Entre insécurité, difficultés de traversée et tensions autour de l’exploitation minière, une tribune citoyenne hausse le ton et appelle les autorités à prendre leurs responsabilités face aux préoccupations de la population du Bas-Uele.
Le ton monte dans la province du Bas-Uele. Dans une tribune présentée comme une démarche de contrôle citoyen, Maître Stelac Ebuda interpelle les responsables politiques sur plusieurs préoccupations qui, selon lui, affectent profondément les populations locales : insécurité, actes criminels, incendies signalés dans certains sites miniers, tensions autour des carrières et difficultés de déplacement.
Sous le titre « Bas-Uele : assez de complicité ! Quand les politiques couvrent les criminels et pillent le peuple », l’auteur estime que la population ne peut plus rester silencieuse face à une situation qu’il juge préoccupante.
Dans son réquisitoire citoyen, Maître Stelac Ebuda dénonce ce qu’il considère comme une forme de silence politique face aux difficultés vécues par les populations.
Il interpelle notamment les autorités provinciales sur leur responsabilité en matière de sécurité et les parlementaires sur leur mission de contrôle de l’action gouvernementale.
Pour l’auteur, les élus doivent davantage se consacrer à la défense de l’intérêt général et à la recherche de solutions concrètes aux problèmes de la population.
La tribune fait état d’actes de violence, de rançonnements et d’incendies qui seraient signalés dans certaines zones de la province.
L’auteur demande aux autorités compétentes d’identifier les auteurs présumés de ces actes, de procéder aux arrestations nécessaires dans le strict respect de la loi et de les présenter devant la justice.
Il estime que le maintien de l’ordre et la protection des personnes et de leurs biens constituent une responsabilité fondamentale de l’État.
Les faits et accusations rapportés dans cette tribune devront toutefois être documentés et confrontés aux versions des autorités et des personnes éventuellement mises en cause.
Au-delà de l’insécurité, la tribune dénonce également les tensions qui entoureraient certaines activités minières artisanales.
Maître Stelac Ebuda accuse certains acteurs politiques de chercher à exercer une influence sur les carrières et sur les revenus des exploitants miniers artisanaux.
Il dénonce notamment ce qu’il présente comme des tentatives d’éviction, d’intimidation ou de perturbation des activités des exploitants locaux.

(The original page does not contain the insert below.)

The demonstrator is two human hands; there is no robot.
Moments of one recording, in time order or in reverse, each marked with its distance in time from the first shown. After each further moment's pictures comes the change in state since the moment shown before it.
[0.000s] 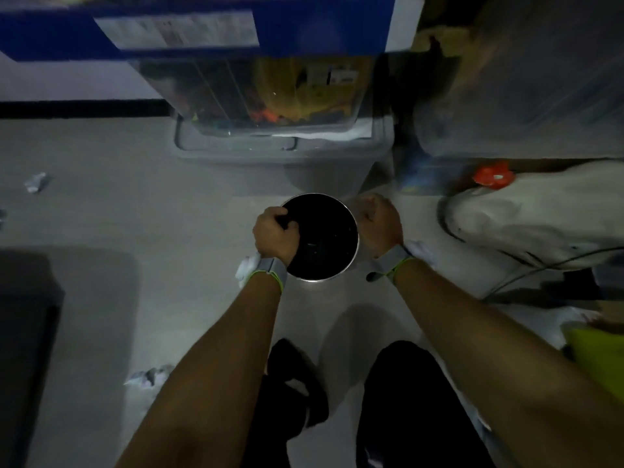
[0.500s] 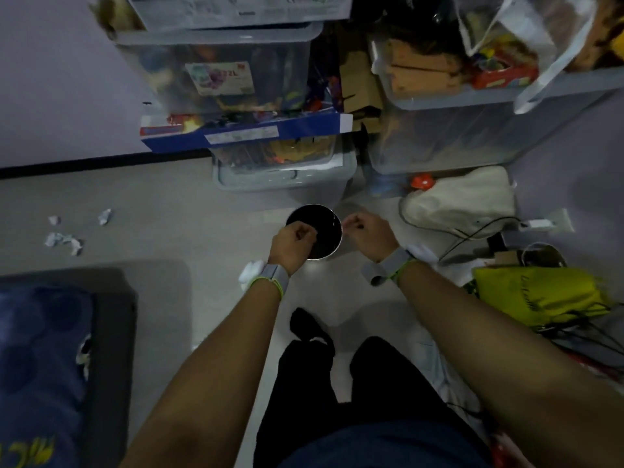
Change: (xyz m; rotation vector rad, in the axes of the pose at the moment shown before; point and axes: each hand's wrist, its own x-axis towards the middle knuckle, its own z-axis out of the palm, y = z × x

Des accusations particulièrement graves qui, là encore, nécessitent des éléments vérifiables et les réactions des personnes concernées.
L’auteur appelle les élus à respecter leur mandat institutionnel et à éviter toute confusion entre leurs responsabilités publiques et d’éventuels intérêts économiques privés.
La tribune attire également l’attention sur la situation au PK 49 de Bondo, où les populations seraient confrontées à d’importantes difficultés pour traverser.
Selon le témoignage contenu dans la tribune, une seule pirogue servirait à assurer la traversée d’un grand nombre de personnes, entraînant de longues files d’attente et exposant les usagers à différents risques.
Pour l’auteur, cette situation nécessite une réponse urgente des autorités afin de garantir la sécurité et la mobilité des populations.
Face à cette situation, Maître Stelac Ebuda adresse un appel particulier à Carole Agito, dont il sollicite l’intervention en faveur des populations du Bas-Uele.
Il lui demande de contribuer à faire entendre les préoccupations des citoyens et à encourager des solutions concrètes aux difficultés rencontrées dans la province.
L’appel porte notamment sur la sécurité, la gouvernance, la protection des exploitants artisanaux et l’amélioration des conditions de vie des populations.
« Le Bas-Uele n’est pas une vache à lait »
Pour l’auteur, les richesses naturelles du Bas-Uele doivent avant tout contribuer au développement de la province et au bien-être de ses habitants.
Il appelle les responsables publics à rompre avec toute pratique qui pourrait favoriser les intérêts particuliers au détriment de l’intérêt général.
La tribune se veut ainsi un avertissement adressé à la classe politique provinciale : la population entend désormais exercer pleinement son droit de regard sur la gestion de la chose publique.
« Le Bas-Uele n’est pas une zone de non-droit », soutient l’auteur, qui réclame davantage de transparence, de sécurité et de responsabilité de la part des dirigeants.